**Work required**
As you print the data below, keep every line exactly as it is and leave the images behind.
START Dataset extract
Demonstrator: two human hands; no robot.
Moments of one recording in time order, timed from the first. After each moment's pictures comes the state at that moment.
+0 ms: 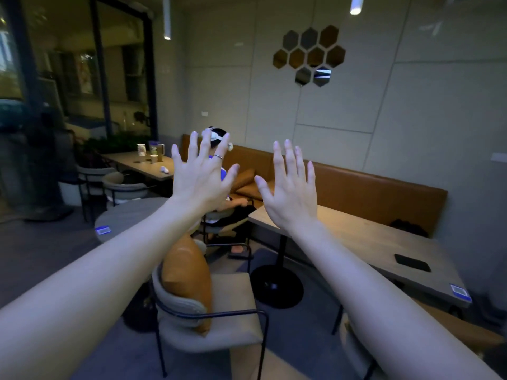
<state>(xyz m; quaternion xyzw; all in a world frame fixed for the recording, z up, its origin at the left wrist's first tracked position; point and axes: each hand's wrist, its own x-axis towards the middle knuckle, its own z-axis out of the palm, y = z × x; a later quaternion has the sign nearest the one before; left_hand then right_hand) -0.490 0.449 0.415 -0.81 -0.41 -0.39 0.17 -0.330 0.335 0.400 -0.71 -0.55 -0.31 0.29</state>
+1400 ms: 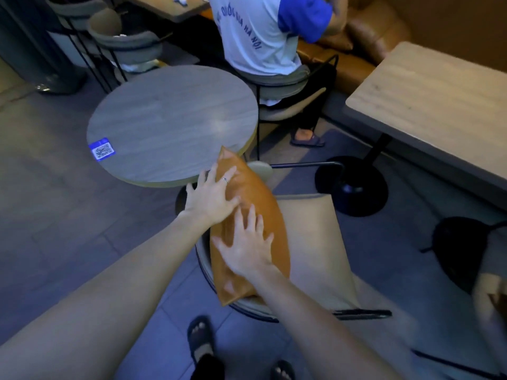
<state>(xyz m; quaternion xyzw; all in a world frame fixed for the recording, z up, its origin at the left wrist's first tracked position) -0.473 0.939 0.029 -0.84 -0.52 0.04 -0.14 -0.404 0.817 -0.026 -0.78 -0.53 0.31 0.10</state>
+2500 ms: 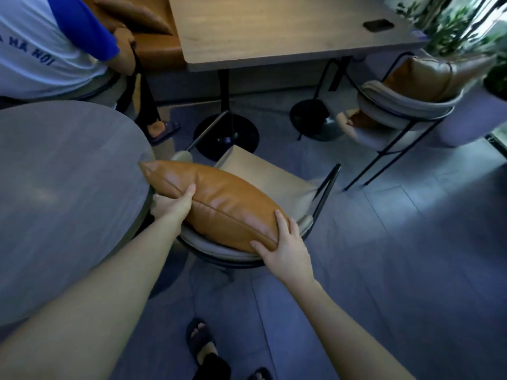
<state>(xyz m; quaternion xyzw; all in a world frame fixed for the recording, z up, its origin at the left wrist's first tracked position) -0.502 1.034 -0.047 -0.69 -0.50 0.01 -0.53 -0.556 0.771 -0.063 -0.94 -0.02 0.13 0.30</state>
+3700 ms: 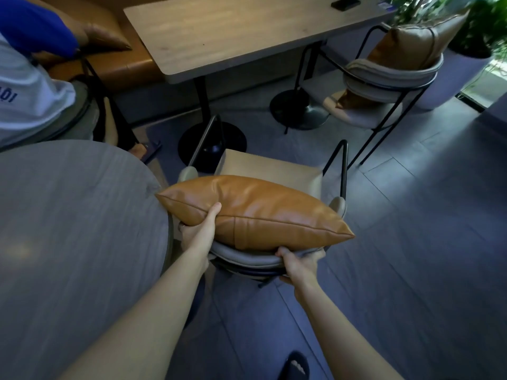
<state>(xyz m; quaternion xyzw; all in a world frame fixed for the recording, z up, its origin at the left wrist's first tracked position) -0.483 1.068 -0.080 -0.62 -0.46 0.12 -0.62 -0.547 0.873 -0.124 -0.64 0.45 0.12 0.61</state>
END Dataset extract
**Solution**
Demonstrator: two human hands; no robot.
Moments of one recording in time order, timed from the first. After each moment's pictures comes the state at that moment.
+0 ms: 
<state>(xyz m; quaternion xyzw; all in a world frame fixed for the recording, z up, its origin at the left wrist's first tracked position; point and axes: each hand's wrist, its own x-axis towards the middle knuckle, its own z-axis out of the palm, y = z × x; a later quaternion has the sign nearest the one before; left_hand then right_hand) -0.490 0.449 0.415 -0.81 -0.41 -0.39 0.17 -0.330 0.335 0.400 -0.71 -0.55 -0.31 0.29</state>
+1400 ms: 
<state>(xyz m; quaternion xyzw; all in a world frame fixed for the recording, z up, its origin at the left wrist's first tracked position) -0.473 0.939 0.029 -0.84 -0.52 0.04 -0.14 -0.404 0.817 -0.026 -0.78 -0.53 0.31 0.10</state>
+2500 ms: 
<state>(xyz m; quaternion xyzw; all in a world frame fixed for the recording, z up, its origin at the left wrist's first tracked position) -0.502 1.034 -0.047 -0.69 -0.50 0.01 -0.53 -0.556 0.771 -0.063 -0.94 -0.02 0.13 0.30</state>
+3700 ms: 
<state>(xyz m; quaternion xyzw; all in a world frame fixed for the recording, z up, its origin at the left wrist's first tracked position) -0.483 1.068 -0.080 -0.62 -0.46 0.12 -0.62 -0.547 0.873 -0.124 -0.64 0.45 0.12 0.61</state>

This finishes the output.